He had been recently mugged and pistol-whipped in his Chicago apartment building, but otherwise was his bubbly, cherubic self.

  Though Radcliffe has a reputation for tall tales, I have checked the stories he told me, both with other players and with newspaper files. The following story is essentially correct.

  Ted “Double Duty” Radcliffe Speaks . . .

  Damon Runyon gave me that nickname. He was a great fellow. He said I was the most versatile man he’d ever seen. He saw me and Satchel Paige pitch a doubleheader in Yankee Stadium in 1932. I caught Satchel in the first game and we won it 5–0, then I pitched the second game and won it 4–0. The next day when the paper came out, Runyon wrote: “It was worth the admission price of two to see Double Duty out there in action.” So from that day on they called me “Double Duty.”

  That was 1932 with the Pittsburgh Crawfords. That was the year I won sixteen straight—and I was pitching and catching—before I lost a game.

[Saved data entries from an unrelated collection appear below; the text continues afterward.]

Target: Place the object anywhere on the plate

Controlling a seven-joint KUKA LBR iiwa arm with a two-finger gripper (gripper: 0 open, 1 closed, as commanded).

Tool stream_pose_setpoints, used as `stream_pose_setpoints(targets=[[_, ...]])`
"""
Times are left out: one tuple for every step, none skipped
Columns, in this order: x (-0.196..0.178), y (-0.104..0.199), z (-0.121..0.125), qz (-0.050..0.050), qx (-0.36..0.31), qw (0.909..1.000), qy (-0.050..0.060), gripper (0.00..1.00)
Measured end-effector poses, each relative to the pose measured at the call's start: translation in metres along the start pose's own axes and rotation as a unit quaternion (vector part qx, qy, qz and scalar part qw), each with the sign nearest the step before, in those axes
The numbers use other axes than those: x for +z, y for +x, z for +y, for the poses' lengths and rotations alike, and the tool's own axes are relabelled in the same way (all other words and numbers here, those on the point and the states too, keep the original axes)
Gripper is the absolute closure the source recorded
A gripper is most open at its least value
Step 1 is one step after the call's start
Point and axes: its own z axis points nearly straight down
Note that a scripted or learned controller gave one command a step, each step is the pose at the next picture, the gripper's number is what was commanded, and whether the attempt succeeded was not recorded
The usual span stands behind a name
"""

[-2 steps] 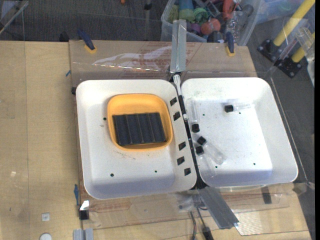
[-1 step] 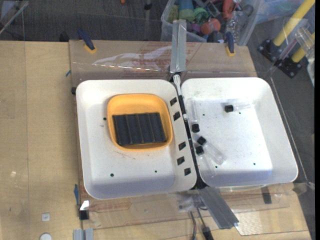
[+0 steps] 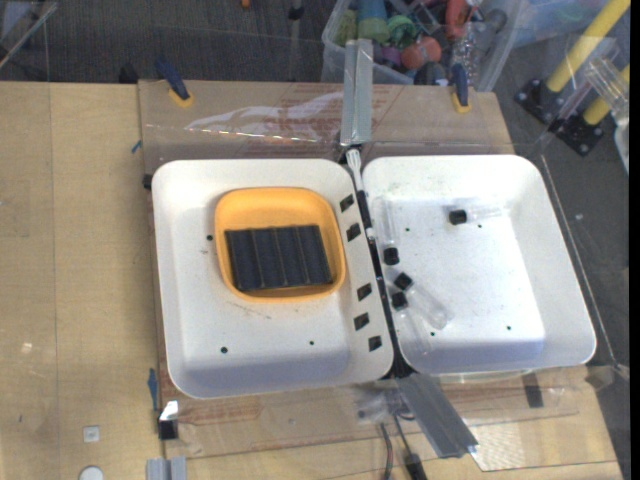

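Observation:
An orange, rounded-square plate [image 3: 280, 204] lies in the left white bin [image 3: 190, 348]. A flat black ribbed slab [image 3: 278, 258] rests on the plate, covering most of its floor, with its long side running left to right. In the right white bin [image 3: 540, 308] a small black block [image 3: 458, 216] lies toward the back, apart from everything else.
Several small black tabs [image 3: 362, 292] line the divider between the bins, and two dark bits [image 3: 398, 282] lie just right of it beside a clear plastic piece [image 3: 432, 313]. A tub of coloured toys [image 3: 420, 18] stands behind the bench. Blue clamps [image 3: 178, 90] hold the back sheet.

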Motion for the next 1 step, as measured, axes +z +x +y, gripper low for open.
stream_pose_setpoints(targets=[[-0.0002,0.0011,0.001,-0.001,0.012,0.9999,0.0,1.0]])
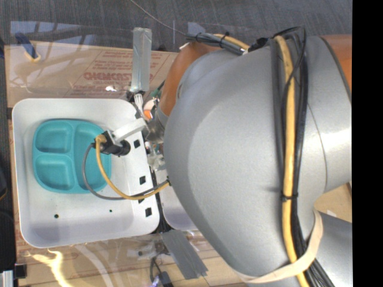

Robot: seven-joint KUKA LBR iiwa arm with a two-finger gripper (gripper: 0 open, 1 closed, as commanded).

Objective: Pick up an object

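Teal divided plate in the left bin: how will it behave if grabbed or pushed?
The teal plate looks like rigid moulded plastic, so probably stiff and light. It lies flat in the white bin, unlikely to roll; its smooth surface may slide rather than lift.

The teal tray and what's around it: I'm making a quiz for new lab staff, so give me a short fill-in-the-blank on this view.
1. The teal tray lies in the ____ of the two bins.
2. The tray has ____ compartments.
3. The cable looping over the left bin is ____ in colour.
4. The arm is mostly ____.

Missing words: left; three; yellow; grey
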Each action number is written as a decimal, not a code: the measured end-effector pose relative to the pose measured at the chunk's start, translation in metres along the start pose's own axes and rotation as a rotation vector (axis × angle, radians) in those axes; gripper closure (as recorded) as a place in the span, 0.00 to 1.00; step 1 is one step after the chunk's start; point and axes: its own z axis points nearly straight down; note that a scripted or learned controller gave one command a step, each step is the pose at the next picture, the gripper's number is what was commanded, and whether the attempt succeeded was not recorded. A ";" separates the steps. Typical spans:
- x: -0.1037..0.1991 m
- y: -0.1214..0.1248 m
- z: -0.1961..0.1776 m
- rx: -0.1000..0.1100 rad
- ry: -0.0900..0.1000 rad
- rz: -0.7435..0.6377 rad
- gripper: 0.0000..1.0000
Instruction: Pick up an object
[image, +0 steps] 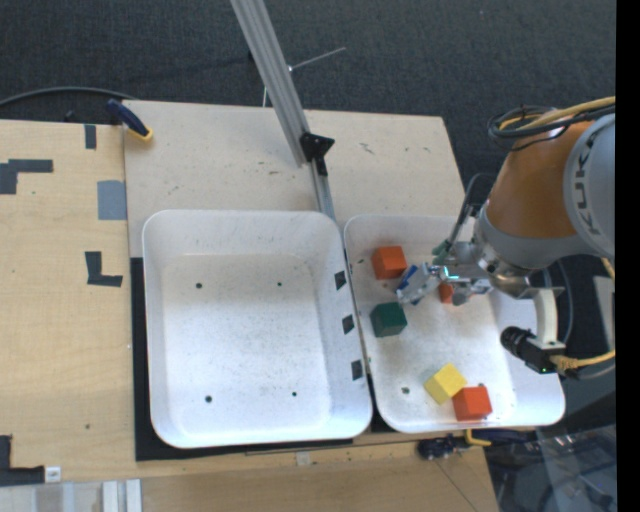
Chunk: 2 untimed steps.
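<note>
White right bin (520, 400) holds an orange cube (389, 262), a green cube (389, 320), a yellow block (446, 382) and a red-orange block (472, 402). Above it, between the orange and green cubes, hovers the gripper (420, 285). The left bin (160, 300) sits alongside.

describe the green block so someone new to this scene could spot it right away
Look in the right-hand white bin. The green block sits near its left wall, just below the orange block. It is the one dark green cube; the others are orange, yellow or red-orange.
</note>
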 end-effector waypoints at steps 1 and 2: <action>0.000 0.001 -0.002 -0.005 -0.001 -0.001 0.00; -0.007 -0.004 0.045 0.000 -0.001 0.001 0.00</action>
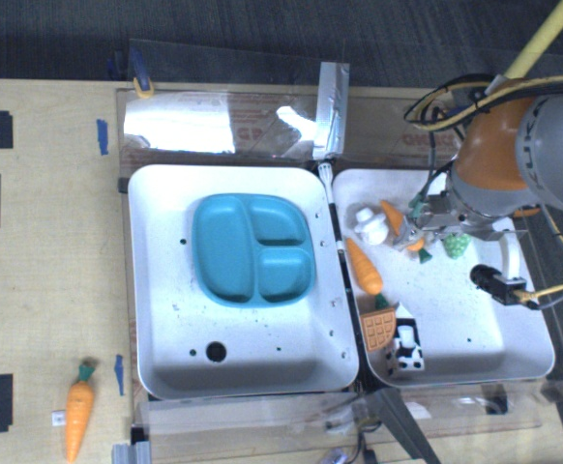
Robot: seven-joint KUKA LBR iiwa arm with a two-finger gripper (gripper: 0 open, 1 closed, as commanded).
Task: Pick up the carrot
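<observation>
An orange carrot (364, 267) lies at a slant against the left wall of the right bin (475, 341). A second toy carrot with a green top (78, 409) lies on the wooden bench, outside the bins at the lower left. My gripper (425, 224) hangs low over the back of the right bin, under the grey wrist with the orange band. It is to the right of the carrot and a little behind it, a short gap away. Small items crowd around its tip.
Near the gripper are a white toy (369, 225), a small orange piece (393, 215) and a green lump (456, 246). A waffle (378, 329) and a black-and-white cow (407, 346) sit at the bin's front left. The left bin (165, 317) holds a blue divided plate (252, 247).
</observation>
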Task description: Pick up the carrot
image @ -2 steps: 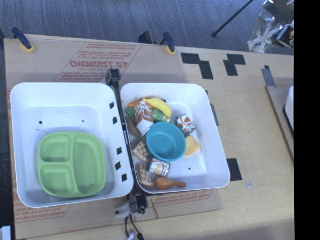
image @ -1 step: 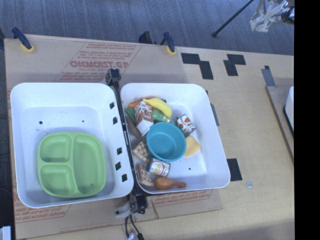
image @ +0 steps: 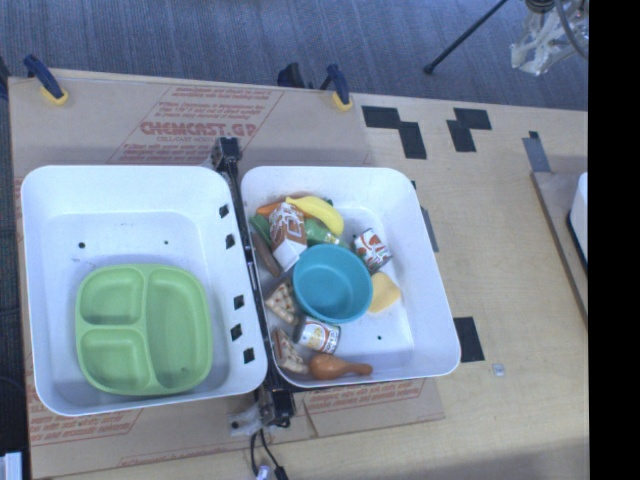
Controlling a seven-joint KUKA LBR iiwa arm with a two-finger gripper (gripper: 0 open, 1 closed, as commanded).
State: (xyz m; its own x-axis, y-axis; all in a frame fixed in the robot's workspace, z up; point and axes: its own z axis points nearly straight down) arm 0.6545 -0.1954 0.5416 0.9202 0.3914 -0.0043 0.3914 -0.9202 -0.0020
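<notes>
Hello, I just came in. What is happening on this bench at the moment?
Nothing is being handled yet. The gripper hangs at the top right corner, far from both bins. The right bin holds a pile of toy food around a blue bowl, with the carrot poking out at the pile's upper left beside a banana. The left bin holds a green divided plate. The carrot is not yet picked up.

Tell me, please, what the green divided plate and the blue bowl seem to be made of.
The green divided plate looks like moulded plastic: one even colour, rounded compartment edges, a soft sheen. The blue bowl also seems plastic, smooth and matte, with a uniform colour; the view cannot confirm either.
</notes>
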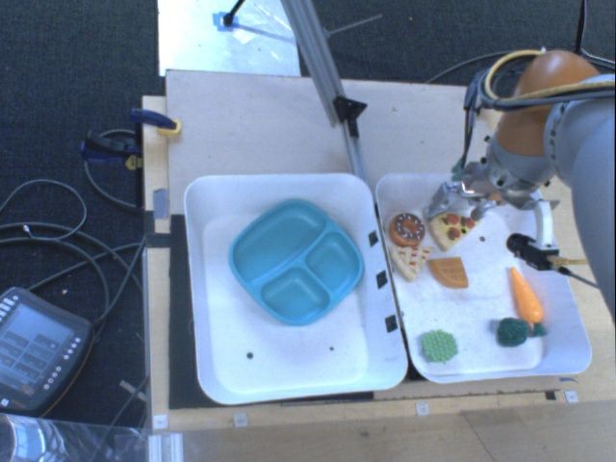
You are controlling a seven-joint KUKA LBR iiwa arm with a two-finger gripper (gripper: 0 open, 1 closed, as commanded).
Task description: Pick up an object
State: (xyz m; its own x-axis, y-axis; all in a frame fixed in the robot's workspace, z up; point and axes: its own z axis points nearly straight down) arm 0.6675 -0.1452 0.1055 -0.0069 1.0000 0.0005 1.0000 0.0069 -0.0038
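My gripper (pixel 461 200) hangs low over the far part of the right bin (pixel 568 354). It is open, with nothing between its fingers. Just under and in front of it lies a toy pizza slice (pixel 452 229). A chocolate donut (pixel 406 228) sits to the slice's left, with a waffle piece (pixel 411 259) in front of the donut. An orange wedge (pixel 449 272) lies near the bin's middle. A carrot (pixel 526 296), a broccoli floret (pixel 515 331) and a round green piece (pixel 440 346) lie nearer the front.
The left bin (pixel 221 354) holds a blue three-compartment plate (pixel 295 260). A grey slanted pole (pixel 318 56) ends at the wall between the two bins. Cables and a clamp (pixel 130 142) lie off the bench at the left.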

  I remember one game against the Brooklyn Bushwicks in Ebbets Field. We played before 16,000 people, more than the Dodgers could draw. Everybody was betting a lot of money ’cause Satchel was pitching the first game, but they beat Satchel 9–5. I came back the second game and shut them out 4–0. A fellow came up named Stewart—I heard he’d bet a lot of money. He used to follow us everywhere and bet on us. He gave me $200. He told me to keep $100 and buy the boys some beer with the rest. But nobody would accept anything, so I kept the whole 200.